Probably looking for a place with a bit of existing infrastructure is what we will pursue more at this point—hopefully something with a bit of forest! Hearing the damp crackle of leaves under foot on late fall walks is such music!


The next couple we hung out with was Leigh and Max. We met Leigh at the Tasha Tudor museum in Brattleboro when we were land-hunting two years ago, and she's been following our adventures sporadically ever since. She recently emailed us for advice about her own land-buying project—she and her husband are looking to move from a small cabin on his parents' property, to a place of their own where they'll be able to build a house, start a farm, and expand their goat cheese operation.

Leigh Max Leigh & Max' Goat

Instead of corresponding with Leigh and Max via email, we decided to take a day-trip to visit them. Over the course of an afternoon, we went on a hike with their goats, had a delicious vegetable soup with fresh chèvre, and visited a piece of land they've been considering purchasing. My favorite part of the trip was hanging out in their small cabin in the homey kitchen/living area, chatting by their warm wood stove.

In some ways, Leigh and Max are living the lifestyle I hope to be in few years: caring for a few goats, making cheese, living in a small cottage, and preparing tinctures and teas from a plethora of wildcrafted herbs.

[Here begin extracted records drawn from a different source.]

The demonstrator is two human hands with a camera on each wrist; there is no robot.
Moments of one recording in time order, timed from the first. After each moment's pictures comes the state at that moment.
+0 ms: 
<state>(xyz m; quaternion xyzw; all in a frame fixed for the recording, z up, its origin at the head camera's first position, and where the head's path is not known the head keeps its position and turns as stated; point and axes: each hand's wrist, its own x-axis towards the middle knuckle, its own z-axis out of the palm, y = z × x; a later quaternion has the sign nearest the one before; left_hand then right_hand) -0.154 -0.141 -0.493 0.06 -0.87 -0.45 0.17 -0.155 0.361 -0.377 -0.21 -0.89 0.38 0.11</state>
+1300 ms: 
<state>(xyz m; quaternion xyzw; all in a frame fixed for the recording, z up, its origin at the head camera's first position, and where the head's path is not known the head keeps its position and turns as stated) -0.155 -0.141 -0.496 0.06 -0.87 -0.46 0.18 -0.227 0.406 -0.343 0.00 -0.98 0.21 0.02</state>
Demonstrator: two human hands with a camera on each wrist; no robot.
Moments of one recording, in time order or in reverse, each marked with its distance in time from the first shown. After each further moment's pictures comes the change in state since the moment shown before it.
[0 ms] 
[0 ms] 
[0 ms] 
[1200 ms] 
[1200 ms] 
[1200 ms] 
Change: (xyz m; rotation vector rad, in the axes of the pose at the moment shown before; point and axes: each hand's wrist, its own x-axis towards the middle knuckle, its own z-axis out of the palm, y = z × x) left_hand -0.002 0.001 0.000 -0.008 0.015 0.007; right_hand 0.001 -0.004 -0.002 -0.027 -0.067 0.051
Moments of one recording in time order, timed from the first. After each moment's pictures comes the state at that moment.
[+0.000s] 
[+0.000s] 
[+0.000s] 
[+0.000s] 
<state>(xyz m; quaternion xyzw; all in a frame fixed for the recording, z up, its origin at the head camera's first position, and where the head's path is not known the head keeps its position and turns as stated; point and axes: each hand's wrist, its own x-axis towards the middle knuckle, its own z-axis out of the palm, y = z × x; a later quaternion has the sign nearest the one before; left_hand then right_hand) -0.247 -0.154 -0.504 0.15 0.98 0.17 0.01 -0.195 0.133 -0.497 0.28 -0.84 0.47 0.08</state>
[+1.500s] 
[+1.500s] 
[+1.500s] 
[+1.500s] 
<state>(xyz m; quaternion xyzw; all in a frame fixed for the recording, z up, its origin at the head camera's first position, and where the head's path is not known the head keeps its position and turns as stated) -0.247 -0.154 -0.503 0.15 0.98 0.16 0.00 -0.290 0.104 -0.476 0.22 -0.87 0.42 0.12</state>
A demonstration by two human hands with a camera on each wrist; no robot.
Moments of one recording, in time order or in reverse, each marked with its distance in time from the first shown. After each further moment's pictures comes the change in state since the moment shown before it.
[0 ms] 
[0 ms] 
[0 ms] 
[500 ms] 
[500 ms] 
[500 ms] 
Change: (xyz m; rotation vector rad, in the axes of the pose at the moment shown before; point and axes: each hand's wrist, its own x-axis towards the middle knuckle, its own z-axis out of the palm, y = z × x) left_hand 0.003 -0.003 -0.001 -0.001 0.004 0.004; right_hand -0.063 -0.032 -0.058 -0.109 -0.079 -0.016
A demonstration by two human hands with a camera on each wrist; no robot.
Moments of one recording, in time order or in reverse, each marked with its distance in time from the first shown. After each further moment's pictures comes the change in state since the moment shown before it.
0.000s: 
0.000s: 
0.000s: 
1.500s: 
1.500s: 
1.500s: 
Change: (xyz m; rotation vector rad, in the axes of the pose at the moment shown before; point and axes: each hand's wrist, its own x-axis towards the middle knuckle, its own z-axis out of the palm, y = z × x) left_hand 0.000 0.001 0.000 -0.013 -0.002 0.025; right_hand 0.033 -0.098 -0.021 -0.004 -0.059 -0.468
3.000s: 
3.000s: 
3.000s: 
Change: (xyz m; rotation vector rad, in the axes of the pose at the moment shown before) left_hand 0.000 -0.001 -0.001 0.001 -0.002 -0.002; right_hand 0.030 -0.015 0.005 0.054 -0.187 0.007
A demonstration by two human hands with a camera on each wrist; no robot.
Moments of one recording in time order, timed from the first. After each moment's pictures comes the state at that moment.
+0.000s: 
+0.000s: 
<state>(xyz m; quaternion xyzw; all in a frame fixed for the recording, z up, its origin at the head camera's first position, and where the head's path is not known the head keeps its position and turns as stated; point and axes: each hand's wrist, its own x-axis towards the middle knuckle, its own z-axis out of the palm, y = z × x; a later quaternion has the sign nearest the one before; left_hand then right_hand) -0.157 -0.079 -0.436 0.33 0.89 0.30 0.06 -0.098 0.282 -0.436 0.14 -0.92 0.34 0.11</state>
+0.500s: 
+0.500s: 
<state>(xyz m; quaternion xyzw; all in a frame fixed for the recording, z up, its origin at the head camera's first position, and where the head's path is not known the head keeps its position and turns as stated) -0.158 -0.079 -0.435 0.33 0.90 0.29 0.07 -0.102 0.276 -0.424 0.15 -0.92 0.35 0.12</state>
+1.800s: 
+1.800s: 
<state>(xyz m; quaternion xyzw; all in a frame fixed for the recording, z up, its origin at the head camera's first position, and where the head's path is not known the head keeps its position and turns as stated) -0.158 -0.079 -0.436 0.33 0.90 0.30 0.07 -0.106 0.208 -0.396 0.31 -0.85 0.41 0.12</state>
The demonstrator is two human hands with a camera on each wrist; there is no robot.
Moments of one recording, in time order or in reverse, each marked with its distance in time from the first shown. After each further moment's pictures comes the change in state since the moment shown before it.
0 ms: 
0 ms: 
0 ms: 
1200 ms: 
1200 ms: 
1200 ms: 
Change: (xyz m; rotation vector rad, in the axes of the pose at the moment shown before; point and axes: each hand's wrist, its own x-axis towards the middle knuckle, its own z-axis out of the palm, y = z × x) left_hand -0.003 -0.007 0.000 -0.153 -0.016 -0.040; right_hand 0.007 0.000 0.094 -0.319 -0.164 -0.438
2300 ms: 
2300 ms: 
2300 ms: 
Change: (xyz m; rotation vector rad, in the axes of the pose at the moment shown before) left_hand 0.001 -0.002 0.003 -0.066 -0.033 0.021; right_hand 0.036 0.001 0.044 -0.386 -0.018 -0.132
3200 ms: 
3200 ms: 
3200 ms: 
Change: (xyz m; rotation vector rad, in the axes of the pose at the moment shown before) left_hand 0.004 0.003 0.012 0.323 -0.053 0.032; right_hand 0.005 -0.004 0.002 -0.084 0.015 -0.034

Visiting their place (which wasn't much larger than ours will be) helped me remember where we're headed, and how, if we work hard this coming season, we really should have a cozy home to live in next winter.

To Maria & Olaf, Leigh & Max, thank you for sharing your time with us!



I'm happy to see that the clouds have lifted a bit. The last 60 days heading into the winter solstice are always tough for me too. I've found Gene Logsdon's books to be salve for the soul.
Posted by Jeff Mease on November 24th, 2013 at 9:29 PM
Thanks, Jeff. Though I've heard of Gene Logsdon, and I'm familiar with his books, I've never actually read them. I'll have to see if my library has any of them!
Posted by Tara on November 25th, 2013 at 12:51 PM
You're sounding so wretched. My heart goes out to you. I think everyone who reads this blog wants to somehow fix it. Might I make a concrete suggestion? Look into doing substitute teaching in your local school district. Most districts don't require a teaching certificate, but do require a B.A or B.S. From what I've read so far about your journey through life (only from the beginning of your bike tour through this awful November), both of you are extremely enterprising and talented, and you know tons of things between the two of you. You could also advertise yourselves as speakers at events, etc. There has to be some money in there somewhere...anyway, the pay is not great for sub teachers, but it will get you out the, etc. and would be a lot of fun--I'd bet you'd make great subs and would end up in demand and could end up working every day if you wanted, or as little as you want. The stories you could tell those kids! It also would be a great opportunity to make connections in the community, different kinds than the ones you have made already. Go for it the way you have gone with all the challenges (huge challenges!) in the past.

In any case, I know you'll get through this misery one way or another...
Posted by Nancy Kane on November 25th, 2013 at 7:25 PM
I saw this stove and thought about you guys,you could use it to heat your camper,then heat your TF cabin when you get it built,could proubly heat your workshop.Have a great thanksgiving.
Posted by BGW on November 26th, 2013 at 11:29 AM
That stove is really cool Bruce! Have you seen the Morsø 1410? I think that is what we're going to wind up with--they carry them in Bennington.
Posted by Tyler on November 26th, 2013 at 1:26 PM
I just sat here and thought about your biking journal and asked myself which of those days of absolute uncertainty would make you laugh and feel better............................... As I recall, it was the Mongolian border crossing where you and your gang were locked between two countries for the weekend with no way out or a clue when the border guards would return.......................... there, feel better???